What you are asked to do: Using the listing below, set down each line from the line containing "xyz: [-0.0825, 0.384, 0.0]" through the line containing "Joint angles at", both ends included, exactly and with nothing added.

BEGIN Supplied material

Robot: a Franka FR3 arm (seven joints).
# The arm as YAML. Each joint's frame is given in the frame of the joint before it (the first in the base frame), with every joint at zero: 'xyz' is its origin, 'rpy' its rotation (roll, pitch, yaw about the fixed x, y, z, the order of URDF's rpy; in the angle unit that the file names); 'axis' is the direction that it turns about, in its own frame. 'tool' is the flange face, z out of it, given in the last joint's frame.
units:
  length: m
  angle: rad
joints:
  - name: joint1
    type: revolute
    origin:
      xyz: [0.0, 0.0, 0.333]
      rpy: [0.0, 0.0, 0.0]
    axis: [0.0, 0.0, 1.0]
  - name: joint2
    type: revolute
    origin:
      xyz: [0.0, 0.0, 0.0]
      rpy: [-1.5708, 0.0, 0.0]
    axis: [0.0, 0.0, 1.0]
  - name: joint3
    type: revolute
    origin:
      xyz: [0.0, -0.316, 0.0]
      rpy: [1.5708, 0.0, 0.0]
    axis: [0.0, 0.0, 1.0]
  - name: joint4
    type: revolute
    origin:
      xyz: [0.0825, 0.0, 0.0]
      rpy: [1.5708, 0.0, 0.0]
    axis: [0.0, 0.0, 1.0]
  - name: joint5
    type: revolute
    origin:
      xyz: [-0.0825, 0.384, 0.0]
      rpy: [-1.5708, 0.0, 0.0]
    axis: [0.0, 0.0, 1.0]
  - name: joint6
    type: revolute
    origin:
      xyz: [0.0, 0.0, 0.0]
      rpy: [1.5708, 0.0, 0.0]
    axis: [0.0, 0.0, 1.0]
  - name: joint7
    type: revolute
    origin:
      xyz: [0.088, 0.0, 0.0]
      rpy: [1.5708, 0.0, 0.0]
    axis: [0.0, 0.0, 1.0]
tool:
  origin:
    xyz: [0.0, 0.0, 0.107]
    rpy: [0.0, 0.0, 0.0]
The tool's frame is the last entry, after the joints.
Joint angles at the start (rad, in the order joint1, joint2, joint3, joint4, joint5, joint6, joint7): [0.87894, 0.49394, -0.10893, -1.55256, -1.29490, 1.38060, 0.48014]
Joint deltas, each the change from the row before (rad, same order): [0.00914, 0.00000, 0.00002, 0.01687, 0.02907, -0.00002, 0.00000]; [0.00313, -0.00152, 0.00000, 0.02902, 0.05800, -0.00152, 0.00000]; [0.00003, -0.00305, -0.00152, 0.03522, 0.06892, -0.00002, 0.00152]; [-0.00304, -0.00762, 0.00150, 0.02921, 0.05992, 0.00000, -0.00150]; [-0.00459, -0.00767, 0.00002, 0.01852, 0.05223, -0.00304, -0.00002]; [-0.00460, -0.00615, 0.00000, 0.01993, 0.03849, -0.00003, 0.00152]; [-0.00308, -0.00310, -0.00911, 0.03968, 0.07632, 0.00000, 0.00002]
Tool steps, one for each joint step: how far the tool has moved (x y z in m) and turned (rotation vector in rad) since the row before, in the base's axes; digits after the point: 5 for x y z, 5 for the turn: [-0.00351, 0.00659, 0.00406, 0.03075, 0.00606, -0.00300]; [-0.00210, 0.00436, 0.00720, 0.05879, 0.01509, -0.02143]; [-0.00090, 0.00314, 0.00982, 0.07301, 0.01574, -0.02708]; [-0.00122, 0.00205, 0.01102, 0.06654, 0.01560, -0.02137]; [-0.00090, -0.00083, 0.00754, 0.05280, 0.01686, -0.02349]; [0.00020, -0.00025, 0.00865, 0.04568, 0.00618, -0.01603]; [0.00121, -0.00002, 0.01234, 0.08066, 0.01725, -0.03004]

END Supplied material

Response to the task:
      xyz: [-0.0825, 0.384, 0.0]
      rpy: [-1.5708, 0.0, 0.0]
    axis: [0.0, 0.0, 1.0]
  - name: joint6
    type: revolute
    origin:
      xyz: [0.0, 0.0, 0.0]
      rpy: [1.5708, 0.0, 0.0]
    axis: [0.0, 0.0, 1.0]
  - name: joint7
    type: revolute
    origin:
      xyz: [0.088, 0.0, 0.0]
      rpy: [1.5708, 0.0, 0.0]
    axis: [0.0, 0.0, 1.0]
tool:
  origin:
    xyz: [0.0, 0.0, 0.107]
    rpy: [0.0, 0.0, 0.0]
The tool's frame is the last entry, after the joints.
Joint angles at the start (rad, in the order joint1, joint2, joint3, joint4, joint5, joint6, joint7): [0.87894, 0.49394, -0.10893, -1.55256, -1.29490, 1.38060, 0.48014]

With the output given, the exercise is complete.